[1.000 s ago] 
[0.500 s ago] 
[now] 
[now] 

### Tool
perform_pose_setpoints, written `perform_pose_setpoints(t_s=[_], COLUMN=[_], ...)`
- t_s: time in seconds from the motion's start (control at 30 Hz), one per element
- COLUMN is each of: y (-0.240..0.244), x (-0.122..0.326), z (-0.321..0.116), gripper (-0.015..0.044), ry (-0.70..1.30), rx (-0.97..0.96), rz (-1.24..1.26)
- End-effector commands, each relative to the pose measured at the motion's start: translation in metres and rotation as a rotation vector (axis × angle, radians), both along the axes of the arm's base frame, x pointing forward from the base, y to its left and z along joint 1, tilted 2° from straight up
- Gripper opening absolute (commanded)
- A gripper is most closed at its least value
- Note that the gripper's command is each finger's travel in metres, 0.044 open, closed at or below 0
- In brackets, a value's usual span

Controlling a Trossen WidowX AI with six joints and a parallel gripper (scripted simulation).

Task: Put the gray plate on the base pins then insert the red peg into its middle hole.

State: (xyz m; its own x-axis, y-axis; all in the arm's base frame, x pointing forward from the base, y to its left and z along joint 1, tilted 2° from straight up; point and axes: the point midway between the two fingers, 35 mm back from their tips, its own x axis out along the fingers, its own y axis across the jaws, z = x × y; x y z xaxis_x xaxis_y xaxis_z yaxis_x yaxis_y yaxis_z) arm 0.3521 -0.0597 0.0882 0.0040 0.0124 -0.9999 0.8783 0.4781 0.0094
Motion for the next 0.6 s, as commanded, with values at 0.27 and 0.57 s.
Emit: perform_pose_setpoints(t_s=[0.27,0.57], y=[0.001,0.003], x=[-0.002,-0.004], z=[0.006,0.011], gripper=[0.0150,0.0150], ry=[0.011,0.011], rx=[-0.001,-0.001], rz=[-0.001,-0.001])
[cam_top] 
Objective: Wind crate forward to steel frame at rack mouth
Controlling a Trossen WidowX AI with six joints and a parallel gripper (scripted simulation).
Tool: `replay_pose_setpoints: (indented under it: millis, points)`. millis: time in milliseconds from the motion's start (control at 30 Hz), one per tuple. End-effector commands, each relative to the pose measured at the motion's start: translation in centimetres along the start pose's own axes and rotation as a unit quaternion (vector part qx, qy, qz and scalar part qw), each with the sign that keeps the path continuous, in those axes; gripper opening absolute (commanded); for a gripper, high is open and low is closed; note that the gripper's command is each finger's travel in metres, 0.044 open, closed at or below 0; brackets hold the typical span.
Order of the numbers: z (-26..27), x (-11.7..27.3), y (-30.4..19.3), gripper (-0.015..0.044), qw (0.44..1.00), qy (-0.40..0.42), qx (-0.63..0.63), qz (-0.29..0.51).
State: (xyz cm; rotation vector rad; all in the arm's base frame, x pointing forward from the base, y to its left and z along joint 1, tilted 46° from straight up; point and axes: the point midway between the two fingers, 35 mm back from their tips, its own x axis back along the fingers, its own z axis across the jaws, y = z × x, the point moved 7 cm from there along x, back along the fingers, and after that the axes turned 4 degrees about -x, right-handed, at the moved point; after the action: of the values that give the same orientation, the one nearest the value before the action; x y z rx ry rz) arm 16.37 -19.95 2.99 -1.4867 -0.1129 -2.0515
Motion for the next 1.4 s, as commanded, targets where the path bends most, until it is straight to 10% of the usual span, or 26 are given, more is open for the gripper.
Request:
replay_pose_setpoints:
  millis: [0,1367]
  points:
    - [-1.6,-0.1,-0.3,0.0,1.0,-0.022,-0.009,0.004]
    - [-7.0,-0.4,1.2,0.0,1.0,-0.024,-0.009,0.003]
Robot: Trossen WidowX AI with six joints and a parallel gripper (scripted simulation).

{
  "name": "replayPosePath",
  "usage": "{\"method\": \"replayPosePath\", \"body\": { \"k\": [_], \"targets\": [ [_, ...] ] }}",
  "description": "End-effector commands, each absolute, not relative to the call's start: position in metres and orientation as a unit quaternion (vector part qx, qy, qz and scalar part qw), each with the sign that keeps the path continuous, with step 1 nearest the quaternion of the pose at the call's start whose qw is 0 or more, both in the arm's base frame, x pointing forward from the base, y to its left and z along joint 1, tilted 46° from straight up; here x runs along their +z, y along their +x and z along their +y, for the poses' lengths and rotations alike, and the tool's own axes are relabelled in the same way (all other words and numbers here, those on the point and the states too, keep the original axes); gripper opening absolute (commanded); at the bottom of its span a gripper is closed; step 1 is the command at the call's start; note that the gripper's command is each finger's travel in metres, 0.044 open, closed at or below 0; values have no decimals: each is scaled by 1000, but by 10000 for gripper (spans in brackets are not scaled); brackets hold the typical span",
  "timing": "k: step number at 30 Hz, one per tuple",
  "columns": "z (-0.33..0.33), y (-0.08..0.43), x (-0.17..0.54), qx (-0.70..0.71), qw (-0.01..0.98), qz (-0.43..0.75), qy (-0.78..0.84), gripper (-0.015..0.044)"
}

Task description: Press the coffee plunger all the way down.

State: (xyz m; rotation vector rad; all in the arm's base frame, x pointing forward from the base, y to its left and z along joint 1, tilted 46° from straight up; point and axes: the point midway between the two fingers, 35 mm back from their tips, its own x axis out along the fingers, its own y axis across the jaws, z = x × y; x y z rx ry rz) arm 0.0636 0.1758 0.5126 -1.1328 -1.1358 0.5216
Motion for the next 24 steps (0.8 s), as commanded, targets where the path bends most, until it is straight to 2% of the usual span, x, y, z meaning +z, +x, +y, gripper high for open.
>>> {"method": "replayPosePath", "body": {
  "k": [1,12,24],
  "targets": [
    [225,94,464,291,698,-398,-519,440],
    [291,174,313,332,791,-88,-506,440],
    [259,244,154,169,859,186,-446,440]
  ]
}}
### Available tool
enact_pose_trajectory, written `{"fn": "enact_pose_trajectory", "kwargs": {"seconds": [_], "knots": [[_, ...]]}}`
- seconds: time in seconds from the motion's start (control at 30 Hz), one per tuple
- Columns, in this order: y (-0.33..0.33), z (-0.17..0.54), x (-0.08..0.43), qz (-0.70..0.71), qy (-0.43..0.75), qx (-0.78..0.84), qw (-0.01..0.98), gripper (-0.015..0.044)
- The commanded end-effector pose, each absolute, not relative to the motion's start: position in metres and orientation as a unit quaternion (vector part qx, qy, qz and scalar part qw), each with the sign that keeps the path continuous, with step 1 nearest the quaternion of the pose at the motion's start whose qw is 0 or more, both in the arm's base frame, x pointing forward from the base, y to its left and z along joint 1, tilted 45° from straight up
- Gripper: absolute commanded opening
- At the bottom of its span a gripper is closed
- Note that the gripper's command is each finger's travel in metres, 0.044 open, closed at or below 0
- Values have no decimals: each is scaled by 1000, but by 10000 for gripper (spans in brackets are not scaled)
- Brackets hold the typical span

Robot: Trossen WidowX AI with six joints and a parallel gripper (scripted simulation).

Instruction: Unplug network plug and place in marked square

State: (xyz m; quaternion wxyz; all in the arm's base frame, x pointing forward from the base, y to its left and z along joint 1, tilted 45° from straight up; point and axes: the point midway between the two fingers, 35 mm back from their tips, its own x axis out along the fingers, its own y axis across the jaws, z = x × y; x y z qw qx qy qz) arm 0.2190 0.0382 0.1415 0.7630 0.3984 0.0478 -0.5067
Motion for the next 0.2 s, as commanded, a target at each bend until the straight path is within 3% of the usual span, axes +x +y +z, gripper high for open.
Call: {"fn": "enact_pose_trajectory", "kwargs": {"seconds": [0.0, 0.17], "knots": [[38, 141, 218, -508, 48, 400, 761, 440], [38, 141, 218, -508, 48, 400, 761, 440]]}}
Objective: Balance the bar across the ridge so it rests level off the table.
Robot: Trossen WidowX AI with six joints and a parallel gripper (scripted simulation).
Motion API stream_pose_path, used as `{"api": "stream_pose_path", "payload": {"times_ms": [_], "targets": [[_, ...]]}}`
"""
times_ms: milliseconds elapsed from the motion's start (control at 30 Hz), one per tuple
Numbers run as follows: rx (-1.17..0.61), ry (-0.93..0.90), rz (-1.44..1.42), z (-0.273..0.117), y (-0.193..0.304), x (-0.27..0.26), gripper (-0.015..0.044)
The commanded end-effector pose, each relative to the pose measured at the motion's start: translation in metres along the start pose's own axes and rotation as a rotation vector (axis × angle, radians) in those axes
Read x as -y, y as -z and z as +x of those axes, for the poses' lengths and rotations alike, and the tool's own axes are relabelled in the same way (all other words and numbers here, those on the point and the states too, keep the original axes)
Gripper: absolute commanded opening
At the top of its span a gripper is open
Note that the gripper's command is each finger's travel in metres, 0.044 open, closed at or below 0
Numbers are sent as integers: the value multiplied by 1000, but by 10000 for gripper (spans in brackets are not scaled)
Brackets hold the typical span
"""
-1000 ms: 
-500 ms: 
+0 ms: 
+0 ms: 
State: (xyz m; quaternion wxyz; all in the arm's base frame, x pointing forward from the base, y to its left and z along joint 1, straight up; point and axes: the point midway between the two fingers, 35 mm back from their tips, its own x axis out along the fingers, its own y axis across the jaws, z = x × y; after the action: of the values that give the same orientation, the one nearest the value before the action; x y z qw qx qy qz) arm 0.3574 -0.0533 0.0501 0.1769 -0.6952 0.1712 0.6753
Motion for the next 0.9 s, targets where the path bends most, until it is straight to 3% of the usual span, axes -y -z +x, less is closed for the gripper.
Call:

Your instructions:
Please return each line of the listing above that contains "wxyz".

Exercise solution:
State: (xyz m; quaternion wxyz; all in the arm's base frame, x pointing forward from the base, y to its left and z along joint 1, tilted 45° from straight up; point and axes: the point midway between the two fingers, 35 mm back from their tips, its own x axis out along the fingers, its own y axis across the jaws, z = x × y; x y z qw qx qy qz) arm 0.2190 0.0382 0.1415 0.7630 0.3984 0.0478 -0.5067
State: (xyz m; quaternion wxyz; all in the arm's base frame, x pointing forward from the base, y to its left and z along joint 1, straight up; point and axes: the point midway between the two fingers, 35 mm back from their tips, its own x axis out along the fingers, its own y axis across the jaws, z = x × y; after the action: of the values that give the same orientation, the one nearest the value before the action; x y z qw qx qy qz) arm 0.3574 -0.0533 0.0501 0.1769 -0.6952 0.1712 0.6753

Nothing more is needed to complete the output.